Developer Tools

Introducing the agent quality loop: AgentCore Optimization now in preview

New optimization preview uses production traces to auto-generate and validate agent improvements.

Deep Dive

Amazon Bedrock AgentCore has announced a new Optimization preview that establishes a complete observe-evaluate-improve loop for AI agents. The feature tackles the common problem of agent quality degradation after launch—caused by shifting user behavior, evolving models, and reused prompts. Traditionally, teams relied on manual trace analysis and intuition-driven prompt rewrites, often introducing new issues.
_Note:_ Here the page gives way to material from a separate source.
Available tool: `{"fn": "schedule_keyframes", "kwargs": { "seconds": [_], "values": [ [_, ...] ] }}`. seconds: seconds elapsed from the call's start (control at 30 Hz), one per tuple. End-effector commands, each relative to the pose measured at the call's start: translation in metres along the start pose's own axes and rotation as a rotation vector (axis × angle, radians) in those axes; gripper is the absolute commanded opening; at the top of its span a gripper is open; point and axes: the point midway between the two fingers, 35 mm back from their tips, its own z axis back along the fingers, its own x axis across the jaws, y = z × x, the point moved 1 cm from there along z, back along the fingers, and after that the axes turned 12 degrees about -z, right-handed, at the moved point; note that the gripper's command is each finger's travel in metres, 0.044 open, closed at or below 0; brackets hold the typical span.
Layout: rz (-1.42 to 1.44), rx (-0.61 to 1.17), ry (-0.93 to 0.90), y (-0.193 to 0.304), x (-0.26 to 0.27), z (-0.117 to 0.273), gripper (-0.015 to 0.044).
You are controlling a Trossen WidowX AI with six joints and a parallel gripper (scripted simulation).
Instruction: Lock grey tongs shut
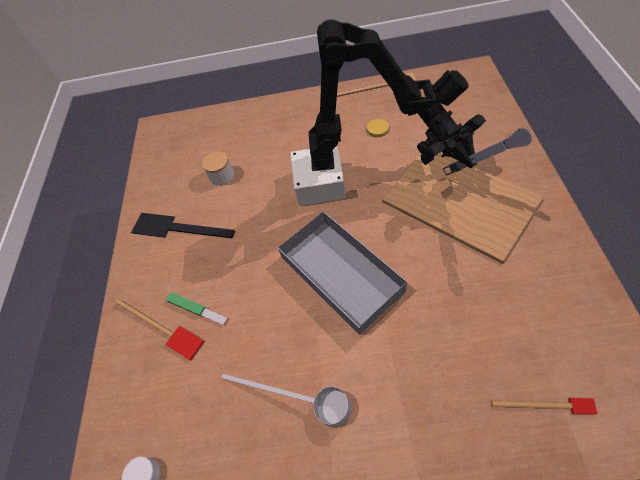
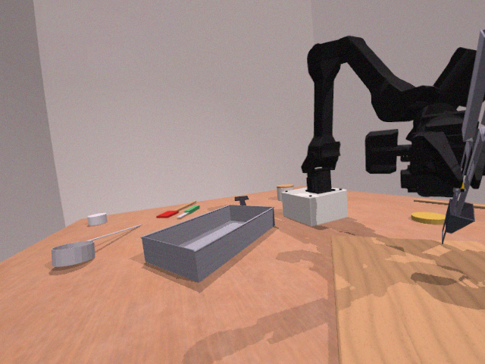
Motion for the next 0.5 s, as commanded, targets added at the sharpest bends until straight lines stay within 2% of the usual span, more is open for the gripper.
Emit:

AgentCore’s new capabilities automate this cycle: Recommendations (via API) analyze production traces stored in CloudWatch Logs and optimize either the system prompt or tool descriptions to maximize a chosen reward signal (e.g., built-in evaluators like goal success rate or custom LLM-as-judge scores).
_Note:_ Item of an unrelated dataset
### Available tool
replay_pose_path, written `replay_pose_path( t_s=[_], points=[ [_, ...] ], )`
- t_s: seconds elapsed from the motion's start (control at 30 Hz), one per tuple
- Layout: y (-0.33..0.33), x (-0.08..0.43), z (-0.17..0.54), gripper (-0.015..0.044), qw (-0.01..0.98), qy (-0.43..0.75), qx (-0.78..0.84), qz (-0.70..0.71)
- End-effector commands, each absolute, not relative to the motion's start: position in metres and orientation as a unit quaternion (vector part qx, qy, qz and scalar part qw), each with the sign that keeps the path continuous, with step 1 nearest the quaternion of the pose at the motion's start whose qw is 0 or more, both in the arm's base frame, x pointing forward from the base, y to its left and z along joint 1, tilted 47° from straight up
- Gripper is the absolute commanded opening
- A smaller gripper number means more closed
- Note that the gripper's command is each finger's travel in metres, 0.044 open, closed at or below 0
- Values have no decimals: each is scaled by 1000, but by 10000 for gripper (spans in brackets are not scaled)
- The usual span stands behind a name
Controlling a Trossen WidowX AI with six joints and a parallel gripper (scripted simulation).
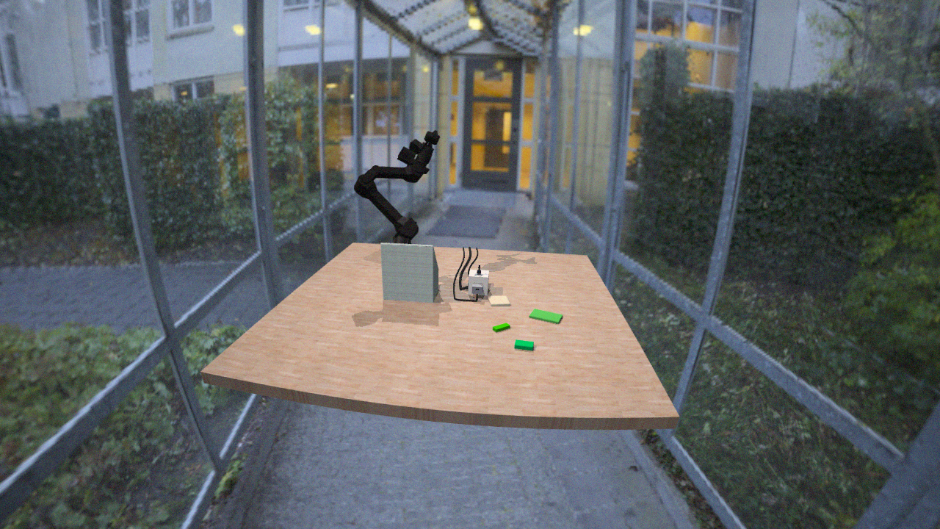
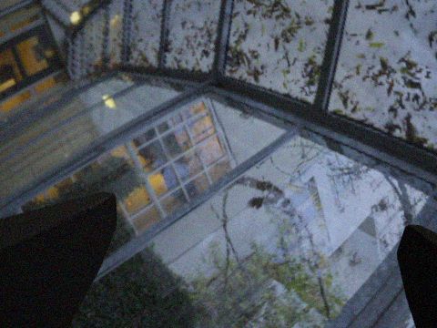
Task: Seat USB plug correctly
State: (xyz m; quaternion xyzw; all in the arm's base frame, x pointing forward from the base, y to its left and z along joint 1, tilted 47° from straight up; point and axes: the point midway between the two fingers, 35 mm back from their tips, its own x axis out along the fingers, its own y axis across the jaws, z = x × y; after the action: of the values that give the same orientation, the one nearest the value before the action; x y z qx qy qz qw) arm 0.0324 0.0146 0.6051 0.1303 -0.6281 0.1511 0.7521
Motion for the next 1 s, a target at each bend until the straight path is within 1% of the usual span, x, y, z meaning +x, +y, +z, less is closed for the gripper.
replay_pose_path(
  t_s=[0.0,0.03,0.13,0.2,0.33,0.57,0.77,0.87,0.97],
  points=[
    [16,35,605,426,755,-626,126,150],
    [22,42,604,440,764,-618,112,148],
    [51,82,594,440,805,-576,37,139],
    [63,99,587,440,813,-562,27,150],
    [100,167,557,440,859,-481,-79,158],
    [133,281,466,440,898,-291,-280,176],
    [134,350,357,440,868,-114,-417,243],
    [125,370,296,440,834,-27,-464,296],
    [112,378,233,440,792,56,-489,363]
  ],
)
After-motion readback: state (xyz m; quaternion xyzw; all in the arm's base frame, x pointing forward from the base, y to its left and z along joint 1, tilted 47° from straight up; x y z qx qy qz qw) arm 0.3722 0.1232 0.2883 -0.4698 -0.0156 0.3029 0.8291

Validation is handled in two ways. Batch evaluation tests recommendations against a predefined test dataset—or against a simulated dataset generated by an LLM-backed actor playing the end-user role—reporting aggregate scores to catch regressions. A/B testing then runs through AgentCore Gateway, splitting live production traffic at configurable percentages and reporting results with confidence intervals and statistical significance. This loop replaces the slow, manual cycle with systematic data-backed evidence. As NTT DATA’s Yoshiharu Okuda noted, processes that once required weeks of manual tuning now become rapid, repeatable cycles. AgentCore’s end-to-end traceability (OpenTelemetry-compatible) captures every model call, tool invocation, and reasoning step, enabling continuous optimization at scale for thousands of developers already using the platform.

Key Points
  • Recommendations API analyzes production traces in CloudWatch Logs to optimize system prompts or tool descriptions based on a chosen reward signal (built-in or custom evaluator).
  • Batch evaluation validates changes against predefined test datasets or simulated LLM-backed actor datasets, catching regressions before deployment.
  • A/B testing via AgentCore Gateway splits live traffic between agent versions with configurable percentages and reports results with statistical significance.

Why It Matters

Automates the tedious manual agent optimization cycle, enabling continuous data-driven improvements at scale for production AI agents.